A further education (FE) guidance counsellor will work collaboratively with the college community to foster the learning and wellbeing of all students by offering a proactive, inclusive guidance and counselling service.
The British Association for Counselling and Psychotherapy (BACP) is a professional body for counsellors and psychotherapists. It recommends a three-stage route during the training phase of becoming a counsellor or psychotherapist. This route can take three to four years and involves starting with an introductory course at an FE college to determine whether or not this is the right career path for you.
A Certificate in counselling skills will then develop your counselling skills giving you “a deeper understanding of counselling theories, ethics and self-awareness”. Such courses are usually run at FE colleges and are one-year part time as a rule of thumb.
The third and final stage centres on core practitioner training, which should be a diploma level in counselling of psychotherapy at the minimum. It may also be a bachelor's degree, master's degree or doctorate.
There is never a substitute for gaining experience and volunteering can be a good way to get some. A number of counselling bodies offer volunteering opportunities, which you can find on the Do-It website.
As a student, you will be asked to undertake a placement. The placement must be carried out with genuine and appropriate clients in an appropriate setting. Assessment will be an integral part of your training and fortnightly supervision is an important aspect of the placement.
Cognitive behavioural therapy (CBT) is a talking therapy favoured by the NHS. It has been prioritised because it has been shown to be effective, quick and resource efficient. CBT is available on the NHS for people with depression, anxiety disorders and other mental health problems.
With the lockdown having a detrimental impact on the mental wellbeing of a sizeable amount of the population, it is not an over-exaggeration to believe that students will return to FE colleges with anxieties. Offering CBT, mentor support and counselling are key ways that FE institutions can provide mental health support for students.
Sonia Hoey and Aoife Ward, both Guidance Counsellors at Cavan Institute in Ireland both agree that that there is no such thing as a typical day. September is the most hectic time given that students are busy settling in to a new environment.
They state that: “As always there is pressure on resources, time constraints and many other issues that crop up during the year however the day flies in and we leave each evening feeling we have contributed to improving the wellbeing of our students and our learning community.”
There is a large amount of overlap between the guidance counsellor and psychologist role in terms of both training and practice. However, there are key differences between the two.
Counselling is designed to help individuals identify their problems, encouraging them to take the positive steps needed to reach a resolution to these.
Counselling is deemed the most appropriate course of therapeutic treatment for those who already understand wellbeing and who have the capacity to resolve their problems. It is considered a “short-term process that encourages the change of behaviour”.
It will be decided during the first therapy session how many sessions will be conducted. Due to it being over a shorter term than psychotherapy, counselling can be quite structured.
Psychotherapy is designed to help those experiencing psychological problems built up over a long period of time. It is a longer-term process than counselling and is designed to help the client understand their feelings, thoughts and actions in a way that makes sense to them.
It’s possible to become a guidance counsellor without a bachelor’s degree in psychology.
While a bachelor’s degree in a related subject — such as psychology, social work or education — might help you to get onto a counselling course, relevant counselling skills and evidence are just as important as academic achievement.

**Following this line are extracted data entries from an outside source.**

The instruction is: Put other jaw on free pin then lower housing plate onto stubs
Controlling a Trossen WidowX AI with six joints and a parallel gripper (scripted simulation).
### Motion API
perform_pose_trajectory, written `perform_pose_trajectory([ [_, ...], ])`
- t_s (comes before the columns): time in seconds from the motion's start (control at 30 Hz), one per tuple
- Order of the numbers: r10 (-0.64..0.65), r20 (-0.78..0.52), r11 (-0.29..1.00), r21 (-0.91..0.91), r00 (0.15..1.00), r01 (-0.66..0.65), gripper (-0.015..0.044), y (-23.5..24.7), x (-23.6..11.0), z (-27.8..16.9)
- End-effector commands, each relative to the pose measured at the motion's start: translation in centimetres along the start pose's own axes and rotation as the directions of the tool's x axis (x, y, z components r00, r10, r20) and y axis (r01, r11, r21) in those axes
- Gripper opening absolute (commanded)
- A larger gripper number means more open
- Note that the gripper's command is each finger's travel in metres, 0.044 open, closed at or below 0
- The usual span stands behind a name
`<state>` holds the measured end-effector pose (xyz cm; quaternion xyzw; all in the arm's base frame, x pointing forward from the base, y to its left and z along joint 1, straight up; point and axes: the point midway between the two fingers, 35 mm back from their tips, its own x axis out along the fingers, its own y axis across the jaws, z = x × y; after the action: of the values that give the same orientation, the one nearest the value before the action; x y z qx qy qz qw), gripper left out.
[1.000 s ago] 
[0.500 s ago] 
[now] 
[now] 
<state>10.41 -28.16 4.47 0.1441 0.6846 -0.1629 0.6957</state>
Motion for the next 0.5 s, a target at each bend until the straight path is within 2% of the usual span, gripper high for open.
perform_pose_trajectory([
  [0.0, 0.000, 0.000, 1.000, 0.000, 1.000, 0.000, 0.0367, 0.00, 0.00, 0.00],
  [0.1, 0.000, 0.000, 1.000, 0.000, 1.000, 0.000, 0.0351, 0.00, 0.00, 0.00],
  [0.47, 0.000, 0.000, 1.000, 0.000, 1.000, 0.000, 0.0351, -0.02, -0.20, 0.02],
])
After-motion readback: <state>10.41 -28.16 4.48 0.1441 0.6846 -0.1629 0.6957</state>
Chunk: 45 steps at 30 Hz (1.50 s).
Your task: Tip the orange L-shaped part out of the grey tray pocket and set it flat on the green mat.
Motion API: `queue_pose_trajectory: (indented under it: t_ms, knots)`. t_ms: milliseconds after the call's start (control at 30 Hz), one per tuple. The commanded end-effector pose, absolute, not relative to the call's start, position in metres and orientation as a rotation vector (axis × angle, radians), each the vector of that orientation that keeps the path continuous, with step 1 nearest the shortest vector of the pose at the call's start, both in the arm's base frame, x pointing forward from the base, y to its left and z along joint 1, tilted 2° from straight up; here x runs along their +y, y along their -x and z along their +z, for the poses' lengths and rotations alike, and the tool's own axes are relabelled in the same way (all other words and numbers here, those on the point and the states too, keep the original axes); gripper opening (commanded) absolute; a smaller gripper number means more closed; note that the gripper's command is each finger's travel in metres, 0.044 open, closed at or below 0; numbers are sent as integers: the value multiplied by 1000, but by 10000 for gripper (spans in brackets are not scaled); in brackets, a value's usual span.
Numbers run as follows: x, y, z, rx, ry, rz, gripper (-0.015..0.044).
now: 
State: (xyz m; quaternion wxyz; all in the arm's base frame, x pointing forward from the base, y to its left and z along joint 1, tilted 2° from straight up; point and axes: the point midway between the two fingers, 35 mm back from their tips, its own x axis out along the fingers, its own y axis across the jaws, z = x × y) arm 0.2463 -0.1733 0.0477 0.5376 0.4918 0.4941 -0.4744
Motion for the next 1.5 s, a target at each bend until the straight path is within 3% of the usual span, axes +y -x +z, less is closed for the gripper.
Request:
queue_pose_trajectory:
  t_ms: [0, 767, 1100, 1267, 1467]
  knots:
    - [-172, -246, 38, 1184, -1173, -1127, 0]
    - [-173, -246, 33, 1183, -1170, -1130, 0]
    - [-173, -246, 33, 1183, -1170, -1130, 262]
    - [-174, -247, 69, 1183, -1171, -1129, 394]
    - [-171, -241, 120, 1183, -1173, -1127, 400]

To become a fully-trained accredited BACP counsellor, your core practitioner training should be at the minimum level of a diploma in counselling or psychotherapy at minimum of level 4, but could also include a bachelor's degree, master's degree or doctorate.

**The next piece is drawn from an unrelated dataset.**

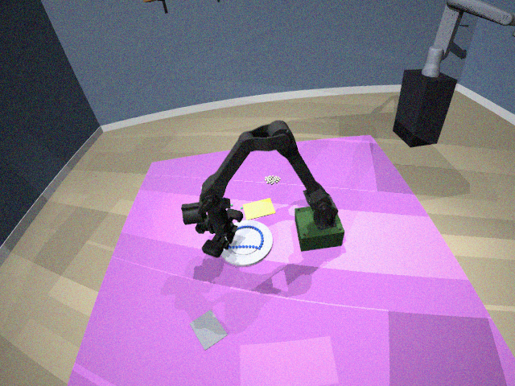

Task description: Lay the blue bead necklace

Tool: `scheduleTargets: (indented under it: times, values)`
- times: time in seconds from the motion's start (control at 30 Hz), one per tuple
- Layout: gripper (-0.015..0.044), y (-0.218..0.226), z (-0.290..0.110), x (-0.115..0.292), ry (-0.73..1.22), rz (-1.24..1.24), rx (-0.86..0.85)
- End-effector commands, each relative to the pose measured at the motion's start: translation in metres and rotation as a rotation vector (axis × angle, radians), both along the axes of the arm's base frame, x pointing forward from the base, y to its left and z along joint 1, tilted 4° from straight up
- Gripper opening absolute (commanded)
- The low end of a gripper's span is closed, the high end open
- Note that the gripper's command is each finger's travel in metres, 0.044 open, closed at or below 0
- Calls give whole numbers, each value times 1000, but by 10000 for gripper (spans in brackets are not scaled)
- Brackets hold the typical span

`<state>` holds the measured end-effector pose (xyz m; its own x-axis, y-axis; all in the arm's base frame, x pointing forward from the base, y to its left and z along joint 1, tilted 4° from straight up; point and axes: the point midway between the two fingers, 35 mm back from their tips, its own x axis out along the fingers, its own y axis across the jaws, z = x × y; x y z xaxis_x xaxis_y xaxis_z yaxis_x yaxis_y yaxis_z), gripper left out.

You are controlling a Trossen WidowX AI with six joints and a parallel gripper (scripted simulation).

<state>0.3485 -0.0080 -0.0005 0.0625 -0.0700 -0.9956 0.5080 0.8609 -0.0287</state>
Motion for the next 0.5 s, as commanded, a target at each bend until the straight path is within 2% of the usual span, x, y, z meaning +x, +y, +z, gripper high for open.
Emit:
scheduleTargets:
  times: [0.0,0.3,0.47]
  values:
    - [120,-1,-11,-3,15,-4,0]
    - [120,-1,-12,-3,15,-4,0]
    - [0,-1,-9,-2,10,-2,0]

There are 169 universities in the UK offering 1,280 psychology and counselling bachelor’s degrees.
Hoey and Ward, mentioned earlier, came to their FE counsellor positions from different backgrounds. Hoey graduated from University College Dublin with a higher diploma in guidance counselling after studying for a BA (Hons) Degree in Psychology, while Ward graduated from the University of Ulster with a Degree in Engineering, working in the medical device industry for 5 years before completing a Postgraduate Diploma in Adult Guidance in 2006 and a Postgraduate Diploma in Further and Higher Education in 2011.
Payscale puts the average psychologist salary in the UK at £34,654. There is a large range in salaries for the role from £22,000 per year to £55,000 per year. The gender breakdown for this role is 63.3% female and 36.7% male.
A psychologist with one to four years’ experience can expect to earn £30,000, with this rising to £58,000 with more than 20 years’ experience. Psychologists working in London earn an average of 2.4% more than the national average.